Ella se levantó, dispuesta a marcharse, pero Cian, agarrándola por el brazo, la forzó a sentarse de nuevo. Amélie abrió la boca para decirle cuatro cosas, pero él se le adelantó:

—Te lo prohíbo y, si no me haces caso, te llevaré a mi casa y te dejaré encerrada hasta que vuelva Killian y sea él el que se asegure de tu protección. Y no es una broma. —Aún la tenía cogida del brazo y un vistazo a sus ojos que estaban cogiendo un inconfundible tono rojizo, le dijo que en ese momento era imposible discutir racionalmente con él. Olvidándose de la decisión que había tomado después de hablar con Lee, se revolvió hasta que consiguió que le soltara el brazo y se levantó:

—¿Eso era todo lo que tenías que decirme? —Él también se puso en pie.

—No, siéntate de nuevo —haciendo un esfuerzo terminó con un—: Por favor.
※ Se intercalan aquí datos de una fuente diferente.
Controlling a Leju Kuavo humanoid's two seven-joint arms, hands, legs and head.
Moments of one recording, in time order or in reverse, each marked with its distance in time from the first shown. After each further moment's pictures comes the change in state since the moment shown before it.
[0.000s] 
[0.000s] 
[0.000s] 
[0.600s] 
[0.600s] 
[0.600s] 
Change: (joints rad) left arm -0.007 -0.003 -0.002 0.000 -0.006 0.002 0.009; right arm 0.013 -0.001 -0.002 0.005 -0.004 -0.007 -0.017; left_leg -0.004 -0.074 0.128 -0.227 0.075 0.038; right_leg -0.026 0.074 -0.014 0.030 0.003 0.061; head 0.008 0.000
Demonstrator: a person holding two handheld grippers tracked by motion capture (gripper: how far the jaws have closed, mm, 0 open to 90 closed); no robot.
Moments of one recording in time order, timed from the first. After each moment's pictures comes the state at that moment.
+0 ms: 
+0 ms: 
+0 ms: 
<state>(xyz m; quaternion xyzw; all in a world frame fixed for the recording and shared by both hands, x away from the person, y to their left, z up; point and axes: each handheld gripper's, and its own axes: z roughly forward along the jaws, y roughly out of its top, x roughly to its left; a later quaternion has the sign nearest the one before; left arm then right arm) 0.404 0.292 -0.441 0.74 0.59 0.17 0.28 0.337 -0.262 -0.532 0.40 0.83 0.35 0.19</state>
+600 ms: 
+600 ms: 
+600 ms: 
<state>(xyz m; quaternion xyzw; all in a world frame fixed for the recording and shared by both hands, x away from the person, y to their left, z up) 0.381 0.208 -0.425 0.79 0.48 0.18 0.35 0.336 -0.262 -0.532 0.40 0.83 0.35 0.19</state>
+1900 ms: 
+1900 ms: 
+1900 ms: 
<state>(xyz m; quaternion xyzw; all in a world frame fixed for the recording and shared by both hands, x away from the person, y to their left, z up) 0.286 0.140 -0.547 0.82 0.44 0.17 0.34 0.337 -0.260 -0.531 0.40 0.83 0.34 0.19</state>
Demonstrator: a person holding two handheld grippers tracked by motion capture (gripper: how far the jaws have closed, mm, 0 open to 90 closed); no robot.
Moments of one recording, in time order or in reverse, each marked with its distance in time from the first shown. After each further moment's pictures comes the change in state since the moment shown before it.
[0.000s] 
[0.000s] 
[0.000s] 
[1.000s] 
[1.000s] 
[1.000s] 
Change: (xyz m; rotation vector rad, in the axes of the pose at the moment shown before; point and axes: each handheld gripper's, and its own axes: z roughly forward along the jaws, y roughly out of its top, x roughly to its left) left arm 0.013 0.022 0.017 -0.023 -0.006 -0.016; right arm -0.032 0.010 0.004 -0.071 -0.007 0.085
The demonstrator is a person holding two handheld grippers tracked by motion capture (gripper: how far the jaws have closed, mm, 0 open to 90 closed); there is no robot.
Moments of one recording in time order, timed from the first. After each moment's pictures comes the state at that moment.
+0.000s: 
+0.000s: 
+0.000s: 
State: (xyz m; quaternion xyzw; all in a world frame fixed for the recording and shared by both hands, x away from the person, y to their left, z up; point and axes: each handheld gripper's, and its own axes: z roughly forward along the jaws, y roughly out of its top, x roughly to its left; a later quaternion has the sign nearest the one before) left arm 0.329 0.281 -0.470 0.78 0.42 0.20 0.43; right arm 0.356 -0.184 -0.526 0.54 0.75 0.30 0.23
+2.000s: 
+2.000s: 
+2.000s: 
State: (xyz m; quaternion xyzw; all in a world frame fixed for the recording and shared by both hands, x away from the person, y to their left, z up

—Lo siento, pero tengo que volver a casa.

—Te acompaño.

—No es necesario.

—Vamos. —Sin hacerle caso, cogió la mano derecha femenina y la colocó sobre su brazo y comenzaron a caminar juntos, rodeados por un tenso silencio, hasta llegar a la casa de Killian y Gabrielle, con quienes ella vivía. Él esperó hasta que abrieron la puerta, y antes de darse la vuelta, ordenó—: Lo he dicho en serio, Amélie. Son muy peligrosos. No te atrevas a salir sola. —Dándose la vuelta, se marchó y ella entró en la casa con ganas de estrangular a alguien. James, que había sido testigo de todo, ocultó una sonrisa mientras cerraba la puerta.

—Espero que haya sido un paseo agradable.

—No estoy para bromitas, James. —Subió la escalera muy enfadada, decidida a no volver a quedar con él nunca más.

La sonrisa de James afloró cuando ella no pudo verlo. Más tarde hablaría con Lee sobre lo que acababa de presenciar. Sabía que el maestro se quedaría más tranquilo al conocer quién era el que provocaba que la muchacha, últimamente, estuviera tan distraída. Los dos estaban preocupados por ella y solían hablarlo algunas tardes cuando se reunían para tomar una taza de té.